ENTRIES PROVIDED:
# # # #
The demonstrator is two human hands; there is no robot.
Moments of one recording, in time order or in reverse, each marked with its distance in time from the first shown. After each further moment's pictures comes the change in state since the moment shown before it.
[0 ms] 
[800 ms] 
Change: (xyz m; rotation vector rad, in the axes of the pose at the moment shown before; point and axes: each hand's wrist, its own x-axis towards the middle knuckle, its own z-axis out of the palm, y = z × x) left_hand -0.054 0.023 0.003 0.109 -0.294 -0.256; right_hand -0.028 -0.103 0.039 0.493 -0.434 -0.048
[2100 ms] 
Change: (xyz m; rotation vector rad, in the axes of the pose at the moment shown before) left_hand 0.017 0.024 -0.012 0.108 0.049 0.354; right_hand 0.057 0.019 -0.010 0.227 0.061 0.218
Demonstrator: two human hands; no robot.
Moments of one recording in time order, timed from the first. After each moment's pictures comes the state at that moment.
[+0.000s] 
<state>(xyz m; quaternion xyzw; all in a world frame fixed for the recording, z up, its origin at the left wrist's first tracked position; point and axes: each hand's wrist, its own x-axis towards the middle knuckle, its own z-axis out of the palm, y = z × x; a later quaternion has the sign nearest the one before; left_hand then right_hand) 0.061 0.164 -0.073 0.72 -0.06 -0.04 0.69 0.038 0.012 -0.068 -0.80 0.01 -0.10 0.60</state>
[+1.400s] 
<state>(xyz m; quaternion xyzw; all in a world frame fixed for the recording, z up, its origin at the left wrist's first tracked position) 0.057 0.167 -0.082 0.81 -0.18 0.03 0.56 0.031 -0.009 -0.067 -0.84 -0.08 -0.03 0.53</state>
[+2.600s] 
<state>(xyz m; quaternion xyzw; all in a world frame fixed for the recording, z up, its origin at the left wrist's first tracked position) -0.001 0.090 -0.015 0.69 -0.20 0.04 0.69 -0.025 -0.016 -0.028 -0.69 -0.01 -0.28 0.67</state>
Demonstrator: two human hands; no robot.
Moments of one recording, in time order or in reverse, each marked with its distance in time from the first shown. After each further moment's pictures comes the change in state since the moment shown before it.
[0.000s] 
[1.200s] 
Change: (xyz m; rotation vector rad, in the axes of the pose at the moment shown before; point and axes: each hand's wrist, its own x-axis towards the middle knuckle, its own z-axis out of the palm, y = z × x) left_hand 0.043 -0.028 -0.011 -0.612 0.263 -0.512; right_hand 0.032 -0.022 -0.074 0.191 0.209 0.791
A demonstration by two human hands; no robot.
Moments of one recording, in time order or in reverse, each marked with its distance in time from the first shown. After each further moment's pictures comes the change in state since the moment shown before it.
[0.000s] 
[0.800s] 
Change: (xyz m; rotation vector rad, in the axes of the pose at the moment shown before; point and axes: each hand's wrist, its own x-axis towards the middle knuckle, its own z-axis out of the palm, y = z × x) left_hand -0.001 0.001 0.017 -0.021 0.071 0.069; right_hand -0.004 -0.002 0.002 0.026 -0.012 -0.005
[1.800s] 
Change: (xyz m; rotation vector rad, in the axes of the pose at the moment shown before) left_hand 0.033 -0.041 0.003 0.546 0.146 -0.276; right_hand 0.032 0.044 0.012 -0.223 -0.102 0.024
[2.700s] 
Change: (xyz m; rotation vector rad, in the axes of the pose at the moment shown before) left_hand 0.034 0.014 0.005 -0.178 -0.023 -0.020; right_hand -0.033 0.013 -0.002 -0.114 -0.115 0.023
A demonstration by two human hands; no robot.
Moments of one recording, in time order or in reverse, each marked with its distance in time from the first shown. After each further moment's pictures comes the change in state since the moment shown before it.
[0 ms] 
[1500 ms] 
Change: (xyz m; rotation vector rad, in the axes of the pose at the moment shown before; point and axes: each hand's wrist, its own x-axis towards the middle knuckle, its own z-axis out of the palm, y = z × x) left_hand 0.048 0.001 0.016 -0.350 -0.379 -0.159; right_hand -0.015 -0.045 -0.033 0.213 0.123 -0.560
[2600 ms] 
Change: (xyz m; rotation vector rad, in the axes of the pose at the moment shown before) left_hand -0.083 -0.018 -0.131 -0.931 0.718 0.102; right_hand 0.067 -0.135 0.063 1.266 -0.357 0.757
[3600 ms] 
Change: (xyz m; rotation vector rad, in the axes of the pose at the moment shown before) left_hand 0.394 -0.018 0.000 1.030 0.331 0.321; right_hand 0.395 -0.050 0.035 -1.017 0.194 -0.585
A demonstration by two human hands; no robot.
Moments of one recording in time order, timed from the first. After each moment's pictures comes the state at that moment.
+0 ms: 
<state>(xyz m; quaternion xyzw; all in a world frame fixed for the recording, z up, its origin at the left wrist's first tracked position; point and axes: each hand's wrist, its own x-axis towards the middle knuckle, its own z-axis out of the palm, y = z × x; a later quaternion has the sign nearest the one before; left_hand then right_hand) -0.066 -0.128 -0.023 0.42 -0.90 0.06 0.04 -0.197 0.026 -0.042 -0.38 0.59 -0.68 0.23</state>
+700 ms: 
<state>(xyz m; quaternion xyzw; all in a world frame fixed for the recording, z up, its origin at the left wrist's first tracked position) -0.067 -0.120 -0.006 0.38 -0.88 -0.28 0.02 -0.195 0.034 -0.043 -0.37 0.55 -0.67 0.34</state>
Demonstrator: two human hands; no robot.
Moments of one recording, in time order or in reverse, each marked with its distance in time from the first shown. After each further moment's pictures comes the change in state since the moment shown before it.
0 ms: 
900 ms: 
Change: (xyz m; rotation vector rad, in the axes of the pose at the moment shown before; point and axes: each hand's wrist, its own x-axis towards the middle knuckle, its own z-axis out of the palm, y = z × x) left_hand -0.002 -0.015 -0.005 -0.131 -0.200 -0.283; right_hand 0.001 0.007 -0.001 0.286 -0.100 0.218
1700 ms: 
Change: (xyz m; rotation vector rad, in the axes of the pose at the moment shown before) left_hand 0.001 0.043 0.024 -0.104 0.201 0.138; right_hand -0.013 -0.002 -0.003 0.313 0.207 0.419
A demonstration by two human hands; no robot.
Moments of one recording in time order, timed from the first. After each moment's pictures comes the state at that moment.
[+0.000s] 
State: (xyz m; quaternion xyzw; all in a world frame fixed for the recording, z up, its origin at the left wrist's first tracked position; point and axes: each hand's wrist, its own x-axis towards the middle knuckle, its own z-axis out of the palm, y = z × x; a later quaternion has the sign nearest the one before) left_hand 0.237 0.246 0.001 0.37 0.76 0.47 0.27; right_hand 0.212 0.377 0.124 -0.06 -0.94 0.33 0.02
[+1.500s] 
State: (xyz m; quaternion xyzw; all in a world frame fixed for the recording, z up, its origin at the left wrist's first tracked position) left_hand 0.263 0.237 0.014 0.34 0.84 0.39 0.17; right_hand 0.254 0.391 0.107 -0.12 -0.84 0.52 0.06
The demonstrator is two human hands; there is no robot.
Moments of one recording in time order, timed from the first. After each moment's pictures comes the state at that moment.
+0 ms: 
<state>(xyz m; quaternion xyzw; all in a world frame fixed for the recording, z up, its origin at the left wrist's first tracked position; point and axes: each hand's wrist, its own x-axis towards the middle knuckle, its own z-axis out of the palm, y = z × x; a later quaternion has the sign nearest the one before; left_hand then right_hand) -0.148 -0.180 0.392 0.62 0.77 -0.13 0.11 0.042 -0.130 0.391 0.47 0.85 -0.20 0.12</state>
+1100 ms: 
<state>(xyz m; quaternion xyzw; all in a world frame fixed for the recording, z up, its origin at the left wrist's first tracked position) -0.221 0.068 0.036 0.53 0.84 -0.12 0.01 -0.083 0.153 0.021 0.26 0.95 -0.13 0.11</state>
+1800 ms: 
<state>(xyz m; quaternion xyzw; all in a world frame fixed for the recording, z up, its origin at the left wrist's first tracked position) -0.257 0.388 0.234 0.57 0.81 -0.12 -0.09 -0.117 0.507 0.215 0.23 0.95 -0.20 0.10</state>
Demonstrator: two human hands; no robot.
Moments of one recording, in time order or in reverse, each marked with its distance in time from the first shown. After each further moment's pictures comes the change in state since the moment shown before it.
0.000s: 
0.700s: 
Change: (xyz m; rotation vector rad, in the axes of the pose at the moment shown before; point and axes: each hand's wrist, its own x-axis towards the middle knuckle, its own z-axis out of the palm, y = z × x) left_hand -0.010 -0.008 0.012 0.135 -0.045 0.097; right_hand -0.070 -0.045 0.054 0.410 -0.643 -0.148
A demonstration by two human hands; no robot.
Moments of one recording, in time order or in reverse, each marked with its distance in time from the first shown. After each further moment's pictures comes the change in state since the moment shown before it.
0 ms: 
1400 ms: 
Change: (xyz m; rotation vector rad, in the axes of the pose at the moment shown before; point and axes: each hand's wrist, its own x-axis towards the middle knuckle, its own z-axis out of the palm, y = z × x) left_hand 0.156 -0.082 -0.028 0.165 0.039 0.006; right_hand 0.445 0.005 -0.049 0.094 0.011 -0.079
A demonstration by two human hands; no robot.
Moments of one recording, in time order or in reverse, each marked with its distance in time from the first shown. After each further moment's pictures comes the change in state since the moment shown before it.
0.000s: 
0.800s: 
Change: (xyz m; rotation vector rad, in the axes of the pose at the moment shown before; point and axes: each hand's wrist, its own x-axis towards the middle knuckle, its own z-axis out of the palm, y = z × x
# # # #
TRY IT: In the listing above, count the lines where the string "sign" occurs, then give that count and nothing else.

ANSWER BOX: 4